Pero no solo Barbón llamaba la atención por lo inusual de su invento. En la guerrilla no estaba Ezequiel, pero sí Marisabel, su hermana, y un amigo de ambos a quien le decían Enano, aunque no era corto de estatura. El caso es que Ezequiel no le explicó a la hermana lo que tenía que llevar, y la muchacha se apareció con un par de botines y una jaba en la mano, como si fuera a buscar los mandados a la bodega. No sé si es posible imaginarse lo que es caminar un montón de kilómetros bajo un sol terrible, con un par de botines y una incómoda jaba cargada en la mano. Aquello daba risa y pena a la vez. Para colmo, Marisabel fumaba, lo cual era una rareza en Mal Nombre.
Otra que padeció desde el principio fue Sibia, por tener el “mal de mujer” justo el día más duro de la guerrilla. País, que, aunque era un veterano malnombrista, se estrenaba en guerrillas de verano, fue uno de los primeros en sufrir, por el número de ampollas que empezaron a salir en sus pies.
Lorenzo también se llenó de ampollas, pero su caso fue más grave. Este novato, residente en Guanajay, que a partir de entonces comenzó a tejer una de las trayectorias más ricas en la historia del grupo, no estuvo en la reunión previa a la excursión, y aunque sí asistió su gran amigo del pre, el Gaby, evidentemente no le explicó bien sobre la comida a llevar. El caso es que Lorenzo cargó con un montón de libras de harina y de viandas –guajiro al fin–, sin ver la hora en que se redistribuiría toda la carga.

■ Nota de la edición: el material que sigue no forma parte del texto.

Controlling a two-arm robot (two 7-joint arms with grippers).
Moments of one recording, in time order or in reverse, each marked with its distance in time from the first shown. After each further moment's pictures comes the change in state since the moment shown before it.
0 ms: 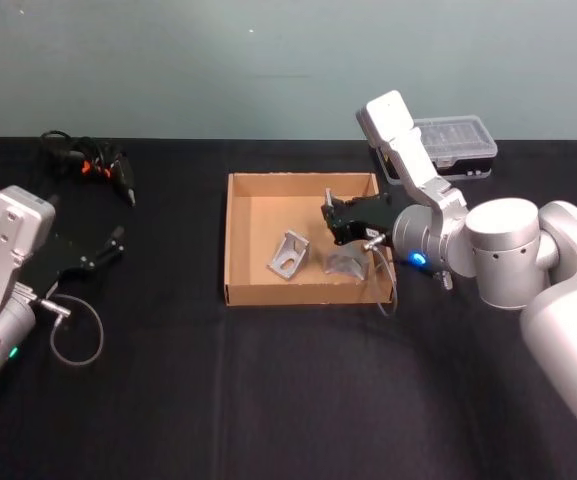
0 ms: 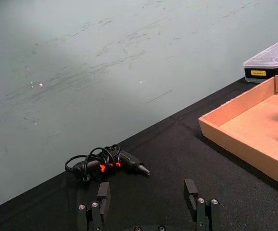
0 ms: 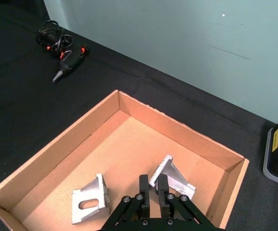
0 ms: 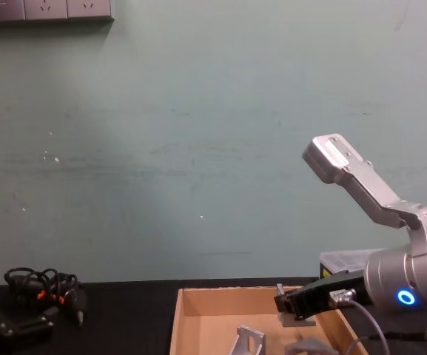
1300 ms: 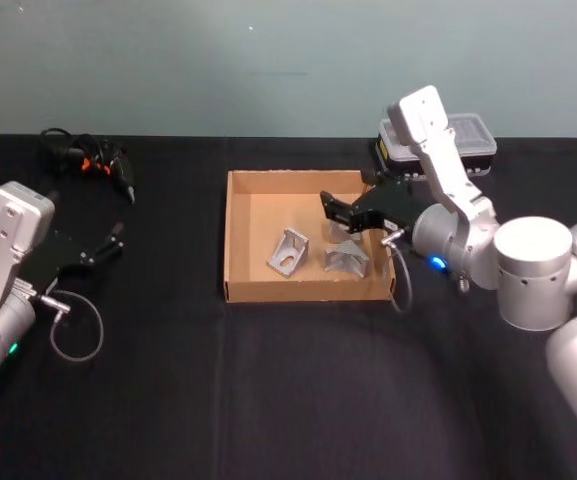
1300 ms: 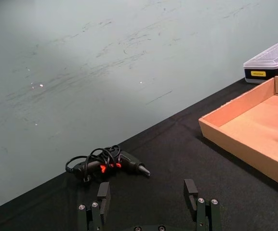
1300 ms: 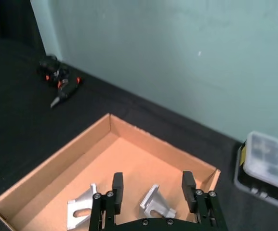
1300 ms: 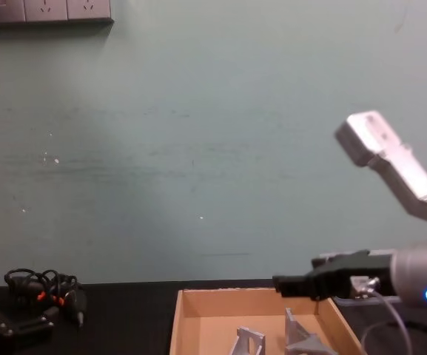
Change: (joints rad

En fin, que el Loro, quien ha demostrado con el tiempo ser un “adicto” a las ampollas, estaba haciendo la extensa caminata con una barbaridad de libras sobre sus hombros.
Estos fueron los casos más sufridos, pero con el paso de los kilómetros, a todo el mundo le cayó encima el cansancio y la sed, mientras el agua iba reduciendo su nivel en las cantimploras y elevando su temperatura. No obstante, siempre hay quien resalta. Ese fue el caso de otro novato, Wilfredo, quien iba acompañado por su novia Tamara. Él estudiaba electrónica en la CUJAE y ella, canto en una escuela de música. Pues Wilfre, quien veía con dolor como su novia caminaba sin pedir un descanso, no pudo más y se tiró en el camino. Así lo vio Leopoldo y le extendió la mano para ayudar a levantarlo. Fue entonces cuando Wilfredo le dijo a Tamara: “Mami, ¿verdad que tú quieres descansar?” Sobra decir que la frase quedó para la posteridad. La siguiente décima sintetiza lo vivido en aquellas horas.
Sibia tuvo un “salidero”,
que bastante la afectó,
y a País se le ponchó
completico el tren trasero.
Wilfredo, con desespero,
no quería caminar.
Leo lo quiso parar,
y el Wilfre, con humildad,
dijo a Tamara: “¿Verdad
que tú quieres descansar?”
Las aisladas matas de uvas caletas que aparecieron en el camino, se convirtieron en hormigueros de los que les costaba trabajo salir a la gente para volver a enfrentarse al soleado terraplén. Pero a diferencia del año anterior, con el avance de la tarde, el cielo se fue nublando. Ni qué decir que aquello fue una bendición. Incluso, los más retrasados se mojaron con una ligera lluvia, que les llegó como gloria caída del cielo.
En el último tramo, Alexis, Sibia y yo cogimos un buen paso y nos despegamos de los más rezagados. A pesar de mi debilidad en los pies, causada por el Guillain Barré, podía caminar sin problemas por aquel terreno allanado.
Pasadas las cinco de la tarde comenzó a llegar la gente a la Casa de los Carneros para terminar así con el maltrato del soleado terraplén.